Ceux-ci ont transposé toute l’inspiration acquise dans leur pays d’origine à travers différentes
formes d’expression. Ils ont également transporté ces œuvres à travers le monde et ont apporté
à la Roumanie une reconnaissance mondiale supplémentaire.
Ces artistes et intellectuels ont laissé une emprunte dans des domaines aussi variés que la
peinture, la littérature, la linguistique ou l’architecture. Les plus fameux sont sans conteste :
Marcel Janco, illustrateur, peintre et architecte. Il est également célèbre pour sa participation
au mouvement dada. Il termina sa vie en Israël.
Tristan Tzara, grand ami de Marcel Janco, il est un des « pères » du mouvement dada. Il fut
poète puis historien et émigra en France, où il vécut ses derniers jours.
Paul Celan, philosophe et poète de langue allemande émigra aussi en France. Il est
particulièrement reconnu par ses pairs allemands.
Benjamin Fondane fut un écrivain passionné par la culture française.
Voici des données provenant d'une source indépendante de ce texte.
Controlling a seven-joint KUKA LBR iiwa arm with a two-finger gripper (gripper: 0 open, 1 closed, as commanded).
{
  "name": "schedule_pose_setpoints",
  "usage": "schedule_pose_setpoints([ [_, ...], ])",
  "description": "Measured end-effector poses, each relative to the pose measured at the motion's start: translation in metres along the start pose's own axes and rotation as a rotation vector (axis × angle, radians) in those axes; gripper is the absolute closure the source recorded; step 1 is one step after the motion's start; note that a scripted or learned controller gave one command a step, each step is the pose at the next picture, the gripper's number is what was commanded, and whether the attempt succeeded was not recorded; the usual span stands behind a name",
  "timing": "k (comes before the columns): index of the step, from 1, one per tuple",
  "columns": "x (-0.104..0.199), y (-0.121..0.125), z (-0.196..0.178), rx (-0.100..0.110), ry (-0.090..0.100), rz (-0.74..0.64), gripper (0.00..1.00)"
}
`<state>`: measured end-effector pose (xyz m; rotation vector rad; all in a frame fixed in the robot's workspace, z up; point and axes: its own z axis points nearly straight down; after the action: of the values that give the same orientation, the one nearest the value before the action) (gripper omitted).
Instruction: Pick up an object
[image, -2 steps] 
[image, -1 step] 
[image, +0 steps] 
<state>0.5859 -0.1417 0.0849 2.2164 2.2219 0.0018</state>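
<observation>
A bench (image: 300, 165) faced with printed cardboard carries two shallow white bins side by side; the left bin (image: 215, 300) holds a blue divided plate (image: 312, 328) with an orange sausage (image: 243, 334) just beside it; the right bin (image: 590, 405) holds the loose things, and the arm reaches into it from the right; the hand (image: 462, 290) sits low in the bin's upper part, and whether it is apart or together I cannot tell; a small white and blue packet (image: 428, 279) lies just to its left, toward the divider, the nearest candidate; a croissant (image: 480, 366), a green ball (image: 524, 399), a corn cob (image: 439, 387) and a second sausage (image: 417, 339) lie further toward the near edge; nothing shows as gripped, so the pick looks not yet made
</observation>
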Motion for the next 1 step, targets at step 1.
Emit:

Il vécut en France
avant d’être déporté à Auschwitz puis gazé à Birkenau.
De nombreux autres, tels que Mihail Sebastian, Constantin Dobrogeanu-Gherea, Lazar
Saineanu ou Alexandru Graur ont écrit, peint ou pensé en opérant un subtil mélange de leur
culture religieuse et de celle de leur pays.
Les Juifs de Roumanie ont aussi influencé la vie juive en créant le premier théâtre Yiddish au
monde (1876, situé à Iasi et toujours en activité), divers journaux confessionnels et en
composant de la musique traditionnelle. Ils ont joué un rôle important dans la création de
l’Etat d’Israël en fondant deux des plus anciennes localités Israéliennes. Il s’agit de Rosh Pina
(1878) et de Zikhron Ya'akov (1882).